I owe several intellectual debts to Telos and Paul Piccone in particular. One was that, because it was never about academic career, it was always open to ideas and energy - within a certain intellectual tradition, to be sure - from young people outside the usual boxes. It was open to short pieces from me even as an undergraduate, and gave me a start in thinking about how to write intellectual pieces. Second, it gave me a vantage point from outside the Anglo-American analytic philosophy I had been doing to see that as an intellectual enterprise within a larger frame - it introduced me in a serious way to theory that went outside the confines of analytic philosophy, while analytic philosophy had the very important role of disciplining that thought and pointing out how frequently Continental philosophy got intellectually unmoored. It was a useful point-counter-point. Put another way, third, Telos introduced me to a discipline quite in low esteem within analytic philosophy - intellectual history. Philosophy as I understood it at UCLA was ahistorical - something like economics today - and existed as though free from all connections to the history of ideas. Telos took intellectual history very seriously and helped give me a frame in which to understand the "moment" that gave us Anglo-American analytic philosophy - not to mention a certain class analysis on its pretensions. Fourth, Telos gave me - a rather shy and not very confrontational scholarly type - a place to be able to freely argue politics and positions without pre-conceived outcomes. This led many in Telos to much more conservative positions than would have been conceived in its 1968 New Left days (when I was a child and not around for it) but it was a journal that was utterly alien to the idea of political correctness, which was a big reason why people like Paul had not survived in the academy - too blunt, to impolitic. Paul could be brutal, but he was always honest. Where in the academy do you find that?

So it is with great pleasure and a sense of gratitude stretching back several decades that I look to get more heavily involved with Telos.
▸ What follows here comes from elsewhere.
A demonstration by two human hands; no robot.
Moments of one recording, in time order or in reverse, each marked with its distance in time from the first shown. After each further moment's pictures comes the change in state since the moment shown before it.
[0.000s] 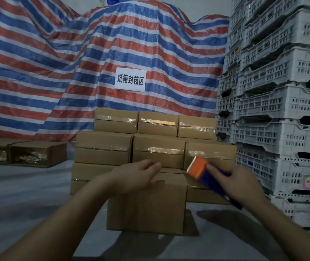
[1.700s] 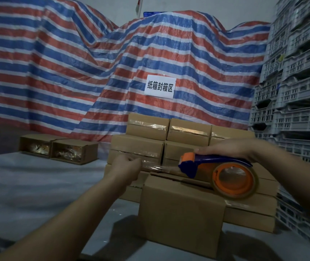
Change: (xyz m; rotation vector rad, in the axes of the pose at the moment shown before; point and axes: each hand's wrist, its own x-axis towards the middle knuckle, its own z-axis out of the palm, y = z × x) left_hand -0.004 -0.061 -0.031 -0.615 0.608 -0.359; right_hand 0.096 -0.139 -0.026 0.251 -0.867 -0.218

I am interested in where critical theory is going, and of course no journal has a better grasp of that than Telos. No journal has a longer, deeper set of connections to this theory in Europe. So, if you are theoretically inclined, you should subscribe and read it, and get your institution to do the same. The physical copies are one of the great pleasures to have in an office library - I'm being shallow here - with decades and decades of bright, cheerful, insouciantly unacademic cover colors. And perhaps you should get involved - if you do critical theory, under a broad church label, drop a proposal to Russell Berman and see if he thinks it would fit within Telos's currently broad-church theorizing.

I myself am interested in doing a special little section, perhaps five short articles and a couple of comments on all of them taken together, on the subject of ... neutrality. Telos seems like a good place to take up the concept in critical theory, philosophy, law, politics, social theory, and history. What do you think? In any case, I plan to post monthly or bi-weekly short topical comments over at the Notes and Comments blog at Telos.